Venezuela’s Indigenous Protest Against Coal Mining in their Lands

A protest against coal mining in the Sierra de Perija Mountains, in Venezuela's western state of Zulia, highlighted how mining there is hurting their health, the environment, and their livelyhood.
Venezuelan indigenous demonstrators marched in Caracas against coal mining in western Venezuela. Credit: Aporrea.org / ANMCLA

Caracas, Venezuela, April 1, 2005— Yesterday over six hundred Venezuelan indigenous people of the Wayú, Barí, and Yukpa ethnicities marched from the Plaza Morelos to the Presidential Palace of Miraflores in Caracas, protesting coal exploitation in the western state of Zulia. Alongside the indigenous people, civil society groups, political organizations, ecological and environment agencies and NGOs of the region walked the two miles to hand deliver a letter of protest to Venezuelan President Hugo Chávez.

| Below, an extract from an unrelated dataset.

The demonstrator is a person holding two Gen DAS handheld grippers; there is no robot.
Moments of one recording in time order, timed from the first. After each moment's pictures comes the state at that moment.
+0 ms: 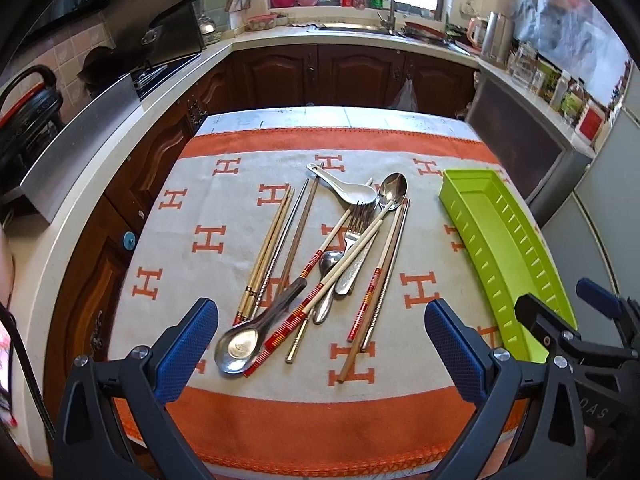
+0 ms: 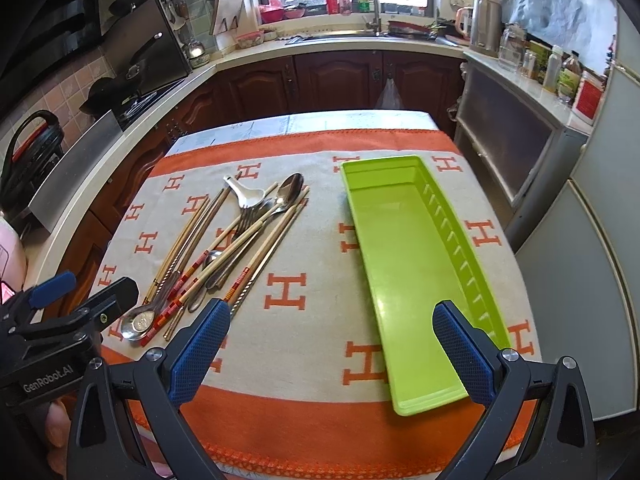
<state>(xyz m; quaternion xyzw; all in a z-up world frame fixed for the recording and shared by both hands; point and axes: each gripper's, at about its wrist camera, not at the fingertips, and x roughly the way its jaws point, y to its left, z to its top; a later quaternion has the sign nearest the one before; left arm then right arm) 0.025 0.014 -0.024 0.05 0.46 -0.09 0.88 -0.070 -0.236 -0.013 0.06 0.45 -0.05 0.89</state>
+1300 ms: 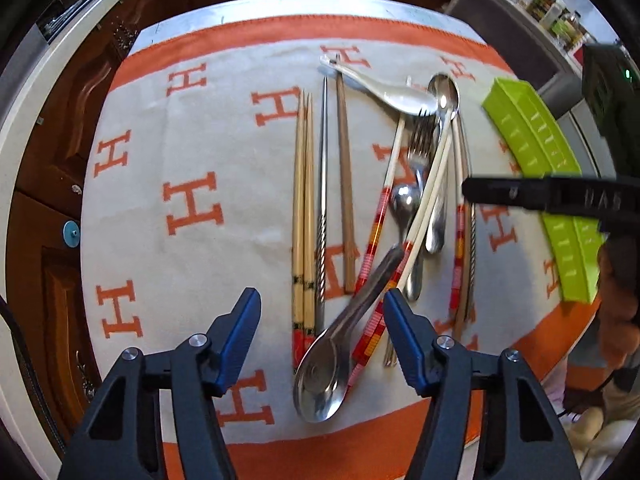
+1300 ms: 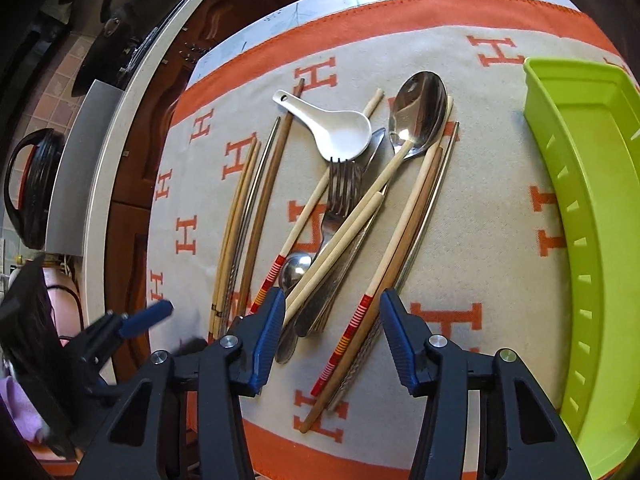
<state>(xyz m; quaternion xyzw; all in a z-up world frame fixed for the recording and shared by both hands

Alvaro Acontacai, a representatative for the Barí ethnicity, explained that the letter protests coal mining in the Sierra de Perijá, the most northern chain of Andes mountains, charging that mining of the mineral is harmful both to the environment and to the people.

The letter details the number of workers in coal businesses Carbones de Guasare and Carbones del la Guajira who have come down with work-related illnesses. It explains that coal mining has not only displaced indigenous populations from their homes but also Zulia residents due to the contamination of the Catatumbo and Zulia rivers, preventing the five million citizens of Zulia from attaining daily access to water. Destroying the water supply not only harms the environment, the letter states, but also prevents the cultivation of crops and the raising of livestock.

venezuela indigenous march
Venezuelan indigenous demonstrators marched in Caracas against coal mining in western Venezuela.
Credit: Aporrea.org / ANMCLA

It also made note of the constant stream of vehicular accidents along the routes used to transport the coal, from the mines to the loading docks along the shores of Lake Maracibo. According to Acontacai, the main arteries leading in and out of Maracaibo, as well as the adjoining towns of Santa Cruz de Mara, El Bajo de San Francisco, La Ceiba and La Cañada de Urdabeta, are filled with dusk and pieces of coal.

Venezuela's 29 Indigenous tribes won a series of long and hard fought battles with the approval of the country's new Constitution in 2000. This is the first Venezuelan Constitution to guarantee its indigenous populations bicultural and bilingual education, healthcare that incorporates traditional medicine and legal space to fight for ancestral lands, among other political, social, cultural and economic rights.

venezuela indigenous march
"Chavez, we demand a stop to coal mining in Perijá" said one of the banners at the Venezuelan indigenous demonstration in Caracas against coal mining.
Credit: Aporrea.org / ANMCLA

In fact, Article 120 of the Constitution states that exploitation of any natural resource must respect the above mentioned rights and is "subject to prior information and consultation with the native communities concerned."

Also, Venezuela's indigenous peoples have three indigenous representatives in the National Assembly, who belong to the coalition of parties that support President Chavez.

Yet as multi-million dollar development projects attempt to extract coal from the region advance, Venezuela's 314,000 indigenous people, who make up 1% of the population, insist that social rights must weigh more than economic profits.

Some of the demonstrators accused the Chavez government of allowing neoliberal practices in the explotation of coal, by allowing multinational corporations -which they accuse of contamining the environment- to operate freely.